- WHAT IS NEEDED:
Return each line of the records holding the string "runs".

*** PROVIDED RECORDS ***

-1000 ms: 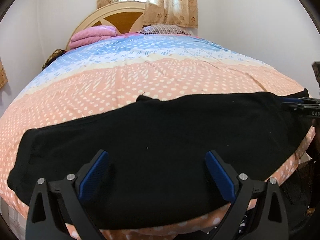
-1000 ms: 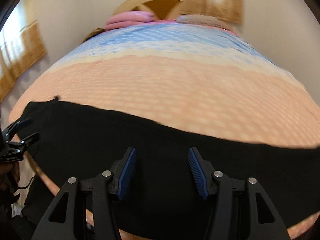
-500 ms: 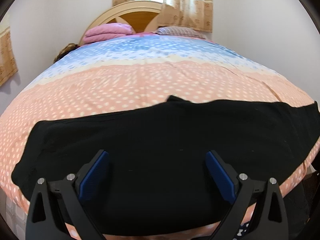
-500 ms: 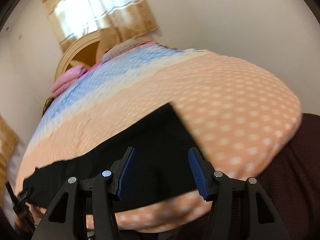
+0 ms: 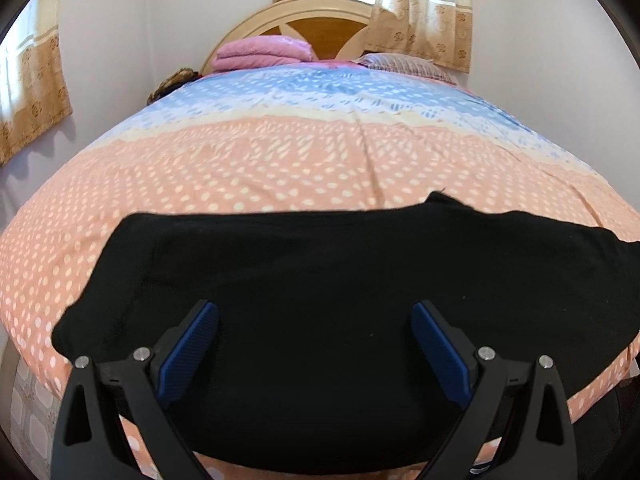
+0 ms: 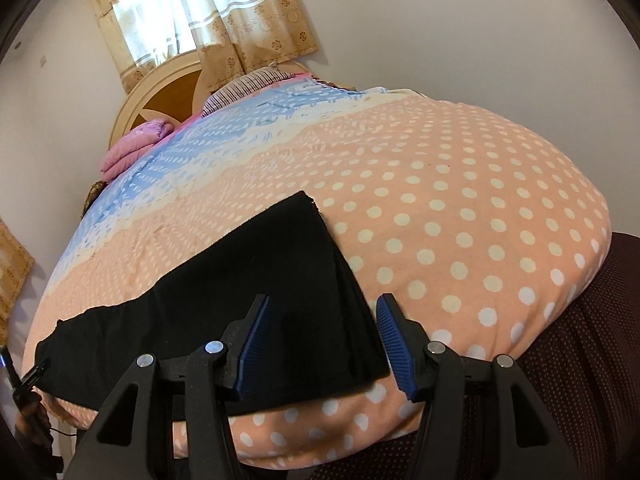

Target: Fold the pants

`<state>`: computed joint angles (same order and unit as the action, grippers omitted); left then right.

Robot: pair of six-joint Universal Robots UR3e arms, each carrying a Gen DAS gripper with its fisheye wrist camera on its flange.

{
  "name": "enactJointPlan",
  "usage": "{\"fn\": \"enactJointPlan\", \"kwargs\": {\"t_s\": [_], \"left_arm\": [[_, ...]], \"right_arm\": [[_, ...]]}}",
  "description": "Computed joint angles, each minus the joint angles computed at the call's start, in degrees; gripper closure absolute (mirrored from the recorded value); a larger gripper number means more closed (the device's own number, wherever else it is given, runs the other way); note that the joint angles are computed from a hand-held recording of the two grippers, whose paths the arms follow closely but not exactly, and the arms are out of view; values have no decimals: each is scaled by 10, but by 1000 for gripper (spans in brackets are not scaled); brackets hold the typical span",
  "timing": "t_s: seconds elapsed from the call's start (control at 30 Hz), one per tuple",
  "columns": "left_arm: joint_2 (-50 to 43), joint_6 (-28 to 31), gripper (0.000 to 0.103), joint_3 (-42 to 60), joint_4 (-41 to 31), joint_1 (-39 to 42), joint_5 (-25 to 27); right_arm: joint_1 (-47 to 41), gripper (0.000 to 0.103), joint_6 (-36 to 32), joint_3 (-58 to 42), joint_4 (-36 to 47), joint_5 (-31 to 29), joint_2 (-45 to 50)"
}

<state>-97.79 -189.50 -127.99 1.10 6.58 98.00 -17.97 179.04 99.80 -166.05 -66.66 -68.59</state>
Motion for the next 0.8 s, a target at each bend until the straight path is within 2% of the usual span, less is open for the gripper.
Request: {"fn": "enactJointPlan", "kwargs": {"t_s": [0.1,0.17,0.2,0.27,0.33,0.53,0.8], "left_arm": [[-3,-3,3,-3,2,-1,0],[0,-1,3,-6,4,-2,1],[3,1,3,-8,4,0,-1],[6,1,3,-12,6,6,-7],[9,4,3,-16,8,12,-13],[16,10,3,-26,11,30,-15],[11,34,3,-42,27,49,-22]], "right_arm": [[5,51,-15,-9,7,4,5],[19,66,-23,-24,7,-25,17],[25,70,-24,-30,7,-37,23],[21,88,-21,-42,17,-24,30],[13,90,-18,-37,27,10,23],[45,90,-12,-1,-18,2,-14],[102,90,17,-1,-28,34,-71]]}}
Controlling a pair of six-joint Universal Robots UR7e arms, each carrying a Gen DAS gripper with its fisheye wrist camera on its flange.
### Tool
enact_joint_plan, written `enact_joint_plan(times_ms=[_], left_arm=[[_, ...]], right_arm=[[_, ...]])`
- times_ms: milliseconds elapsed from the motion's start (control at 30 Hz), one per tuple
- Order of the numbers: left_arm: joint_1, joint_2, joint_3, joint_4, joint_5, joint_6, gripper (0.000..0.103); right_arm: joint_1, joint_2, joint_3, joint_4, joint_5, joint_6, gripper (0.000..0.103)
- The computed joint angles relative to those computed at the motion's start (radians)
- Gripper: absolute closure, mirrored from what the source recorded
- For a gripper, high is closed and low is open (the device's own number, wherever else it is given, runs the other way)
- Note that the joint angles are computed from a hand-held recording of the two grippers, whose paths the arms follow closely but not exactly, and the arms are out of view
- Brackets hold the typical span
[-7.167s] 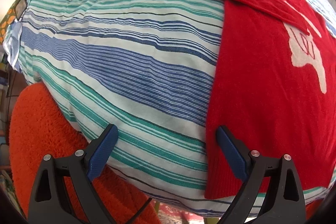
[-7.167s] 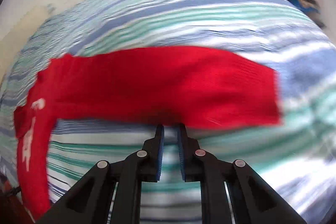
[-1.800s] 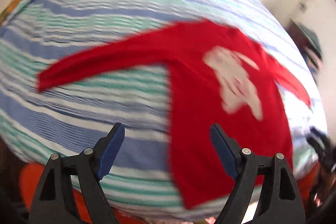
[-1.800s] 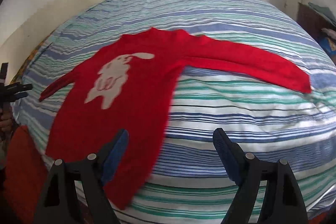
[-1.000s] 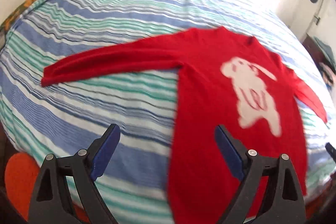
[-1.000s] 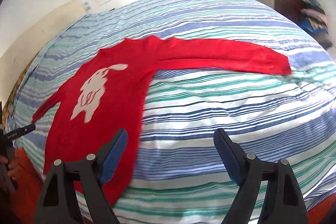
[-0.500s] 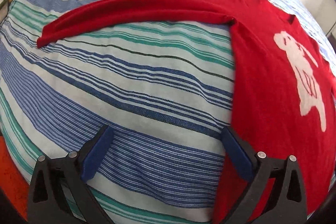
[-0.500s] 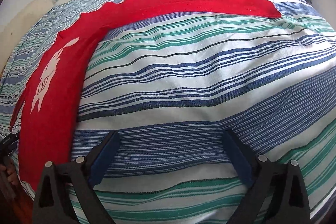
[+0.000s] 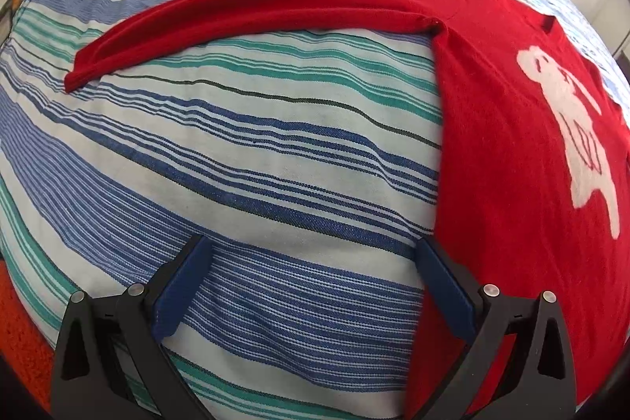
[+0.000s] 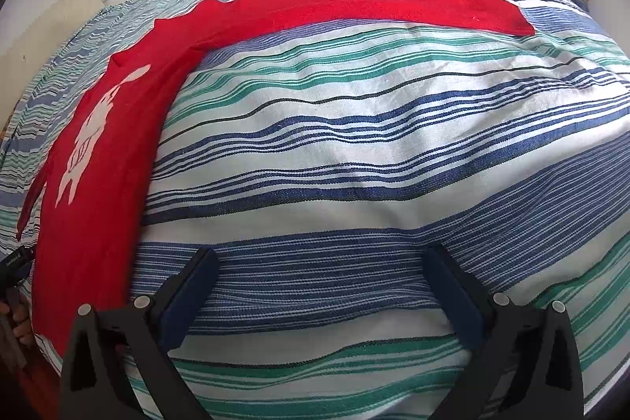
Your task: Fold small clothes
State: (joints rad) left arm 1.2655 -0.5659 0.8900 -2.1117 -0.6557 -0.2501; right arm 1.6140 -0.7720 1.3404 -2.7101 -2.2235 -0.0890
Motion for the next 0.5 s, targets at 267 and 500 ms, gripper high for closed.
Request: enact_joint_plan(times_ms=[267, 500], left_arm=[[-0.002, -0.002, 0.009, -0.001, 0.007, 0.003, 0.0], [-0.005, 0.003, 0.006, 0.001, 0.014, 0.004, 0.0]], right_arm=[[0.0, 0.001, 0.0, -0.001, 0.0, -0.001, 0.0], [0.0, -0.001, 0.003, -0.003, -0.002, -0.001, 0.0]])
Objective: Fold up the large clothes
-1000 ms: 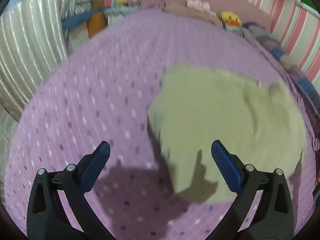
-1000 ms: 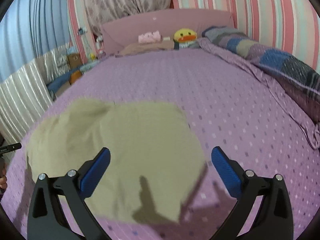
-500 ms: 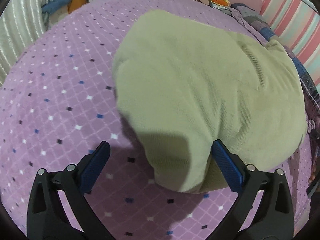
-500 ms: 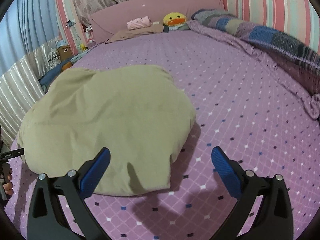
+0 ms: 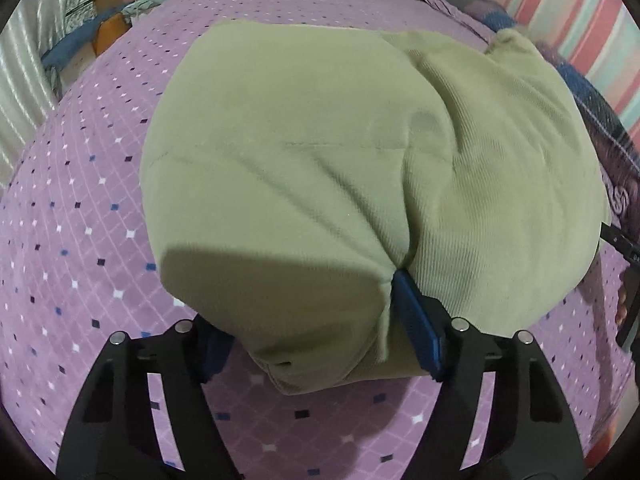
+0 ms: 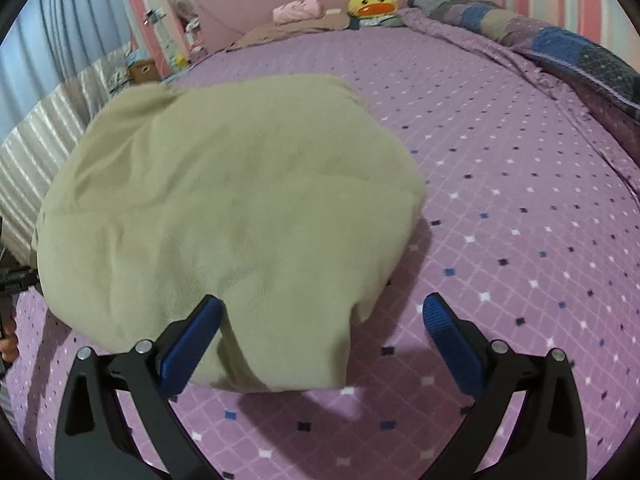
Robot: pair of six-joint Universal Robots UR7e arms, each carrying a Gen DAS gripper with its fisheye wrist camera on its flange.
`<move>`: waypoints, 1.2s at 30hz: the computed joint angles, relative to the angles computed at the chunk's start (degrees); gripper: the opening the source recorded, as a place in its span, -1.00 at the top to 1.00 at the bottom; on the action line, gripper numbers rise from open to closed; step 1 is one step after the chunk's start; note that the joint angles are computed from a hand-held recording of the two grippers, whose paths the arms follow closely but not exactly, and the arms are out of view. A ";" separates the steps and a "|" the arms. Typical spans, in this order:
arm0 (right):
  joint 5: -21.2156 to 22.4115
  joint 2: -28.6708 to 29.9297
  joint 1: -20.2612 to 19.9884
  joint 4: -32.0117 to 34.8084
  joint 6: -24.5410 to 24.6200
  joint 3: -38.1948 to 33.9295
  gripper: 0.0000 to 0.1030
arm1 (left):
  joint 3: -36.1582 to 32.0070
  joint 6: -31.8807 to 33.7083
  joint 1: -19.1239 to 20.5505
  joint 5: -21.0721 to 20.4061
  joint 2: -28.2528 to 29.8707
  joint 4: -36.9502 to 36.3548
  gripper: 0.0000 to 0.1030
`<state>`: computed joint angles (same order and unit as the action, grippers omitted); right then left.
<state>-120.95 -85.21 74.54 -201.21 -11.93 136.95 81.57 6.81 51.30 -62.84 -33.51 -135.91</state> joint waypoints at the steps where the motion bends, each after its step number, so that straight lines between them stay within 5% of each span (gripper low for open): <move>1: 1.36 -0.28 -0.78 0.50 -0.28 0.09 -0.96 | -0.50 0.10 -0.10 0.23 0.39 0.35 -0.41; 7: 15.47 -2.71 -8.00 8.99 2.30 -1.06 -0.96 | -2.40 0.39 -0.95 2.08 2.34 1.28 -0.41; 10: 13.78 -0.50 -6.46 8.87 0.59 -2.68 -0.95 | -2.69 0.29 -1.12 2.57 2.65 1.61 -0.41; 12: 14.33 0.00 -5.42 10.52 0.14 -3.65 -0.41 | -3.17 0.00 -1.39 2.80 3.16 1.77 -0.40; 15: 9.88 1.65 -2.62 10.68 -0.14 -4.97 -0.23 | -4.78 -0.48 -2.02 3.09 4.46 2.37 -0.32; 28: 2.82 3.79 2.05 12.67 3.13 -7.00 0.02 | -0.03 -1.38 -2.75 5.17 2.65 -0.78 -0.19; 36: 1.46 1.62 5.41 13.19 3.58 -6.68 0.32 | -1.55 -3.90 -3.45 4.72 1.23 2.75 0.36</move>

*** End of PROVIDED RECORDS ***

- OUTPUT FOR THIS EXERCISE:
  "description": "Computed joint angles, each minus the joint angles computed at the call's start, in degrees; gripper closure absolute (mirrored from the recorded value); a larger gripper number means more closed (the device's own number, wherever else it is given, runs the other way); note that the joint angles are computed from a hand-held recording of the two grippers, whose paths the arms follow closely but not exactly, and the arms are out of view; values have no decimals: each is scaled by 10, but by 1000 for gripper (spans in brackets are not scaled); brackets hold the typical span",
- For a gripper, high is closed and low is open (the device's own number, wherever else it is given, runs the other way)

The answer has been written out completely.